Cooling type VRF/VRV:

  • It is the simplest version of VRF.
  • It is designed for cooling purposes only.
  • It has the ability to cool more than one room as per the requirement of the rooms.
Block diagram of cooling type VRV/VRF:
Block diagram of cooling type VRF

  • In this system, multiple indoors are connected with single outdoor. But it is not necessary that indoors should be same. It can be different like floor mounted, ceiling mounted, cassette unit, etc.
  • It is also known as the two-pipe system because outdoor has two pipelines - one is the liquid line and another is the suction line.
  • The line in which liquid refrigerant flows from the condenser to evaporator, that line is known as a liquid line.
  • The line in which vapor refrigerant flows from the evaporator to compressor, that line is known as a suction line.
  • In this system, a separation tube and inverter compressors are used.
  1. A separation tube helps to joint more than one indoors in a single liquid line/suction line.
  2. While the inverter compressor controls its rpm as per load, hence power consumption is less.

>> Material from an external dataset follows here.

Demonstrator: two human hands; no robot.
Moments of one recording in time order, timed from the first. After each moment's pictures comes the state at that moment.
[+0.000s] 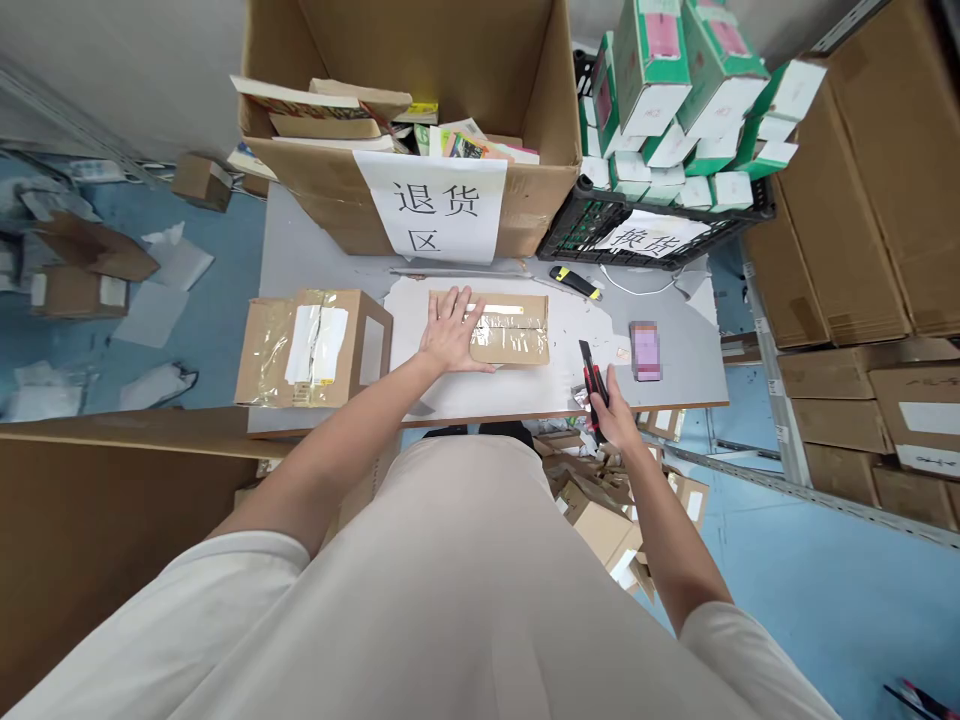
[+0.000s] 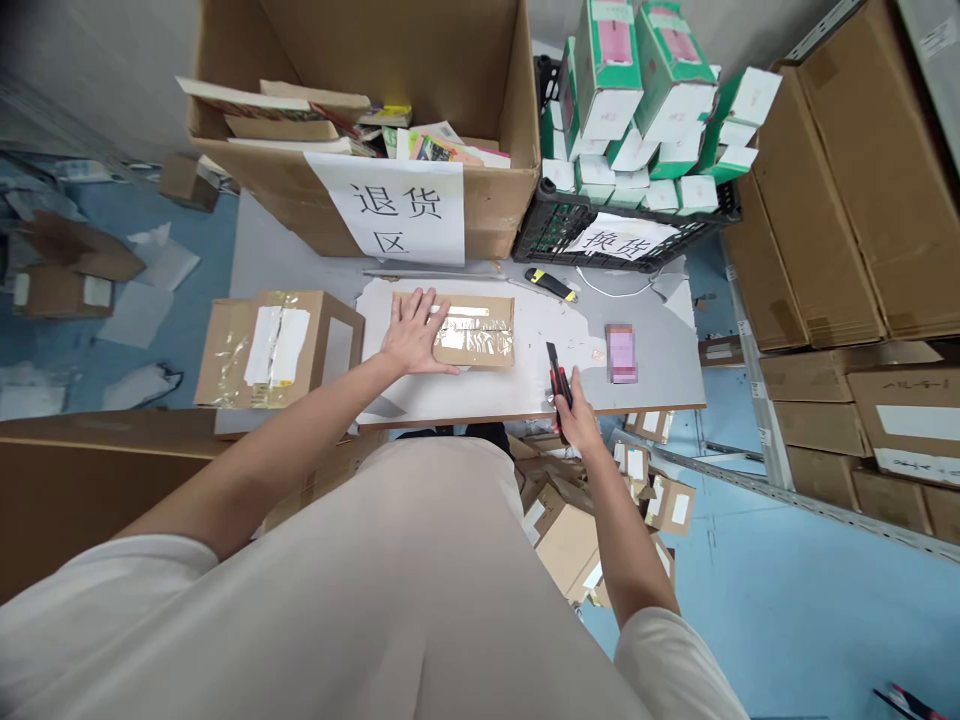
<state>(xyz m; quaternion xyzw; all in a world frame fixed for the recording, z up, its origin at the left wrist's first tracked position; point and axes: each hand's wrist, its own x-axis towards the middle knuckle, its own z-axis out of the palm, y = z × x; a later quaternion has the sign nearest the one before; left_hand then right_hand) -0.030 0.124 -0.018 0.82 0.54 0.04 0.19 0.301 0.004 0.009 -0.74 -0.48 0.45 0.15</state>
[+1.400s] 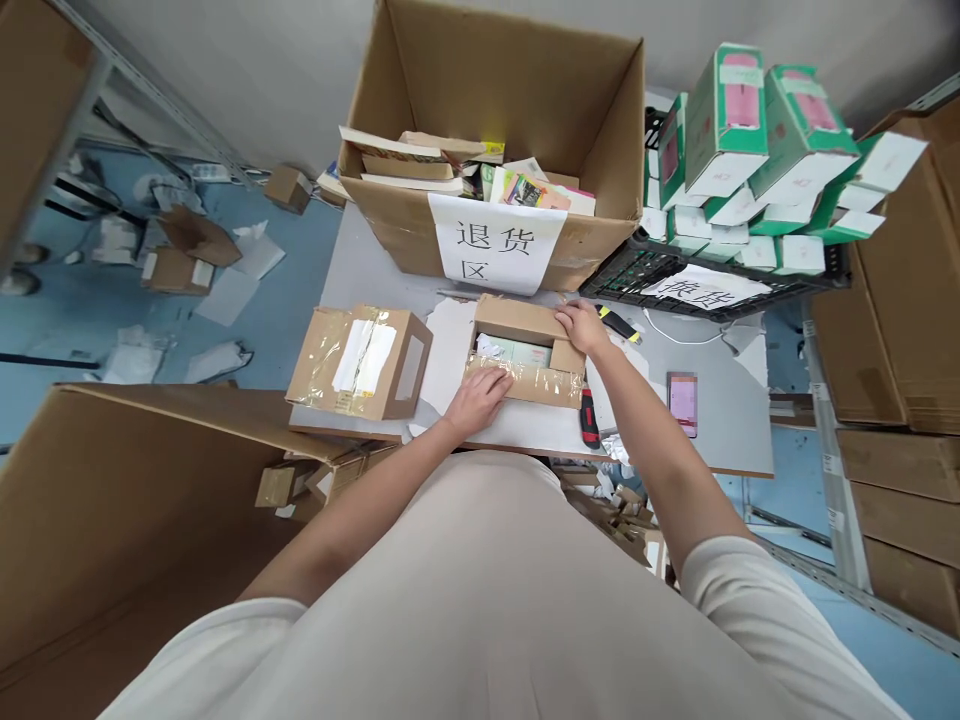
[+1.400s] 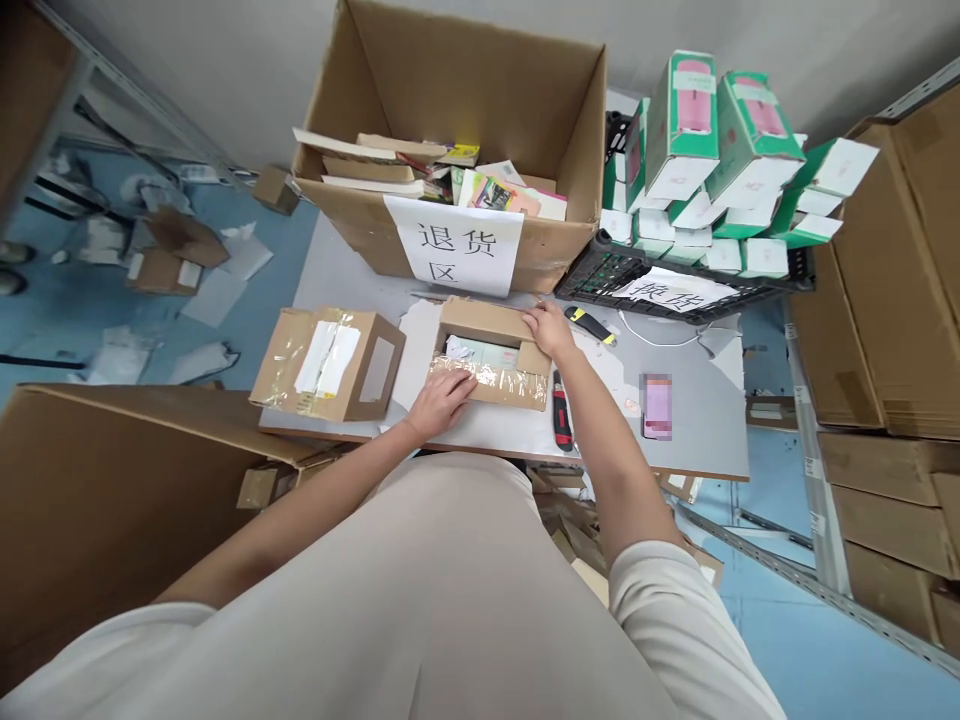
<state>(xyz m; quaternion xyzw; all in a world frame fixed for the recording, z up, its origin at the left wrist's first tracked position) -0.038 0.060 -0.040 0.83 0.50 0.20 0.16 0.190 0.253 -0.015 -0.54 -0.83 0.14 0.04</state>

Refrigeration cycle of Cooling type VRF/VRV:

Refrigeration cycle of cooling type VRF

Working:
Let's start with the compressor. It compresses the low-temperature vapor refrigerant which comes from the evaporator and converts into high-temperature vapor refrigerant. This high-temperature vapor refrigerant flows into the condenser and rejects the heat to the atmosphere, hence high-temperature vapor refrigerant gets converted into a hot liquid refrigerant. These hot liquid refrigerants first go to the first expansion valve. EEV will pass refrigerant to the evaporator as per load and the remaining refrigerant will flow to the next expansion valve. When hot liquid refrigerant pass-through expansion valve, it changes its property and converts into the low-temperature liquid refrigerant and flows to the evaporator. The evaporator absorbs heat from the room and converts into vapor refrigerant and flows to the compressor and the cycle continues.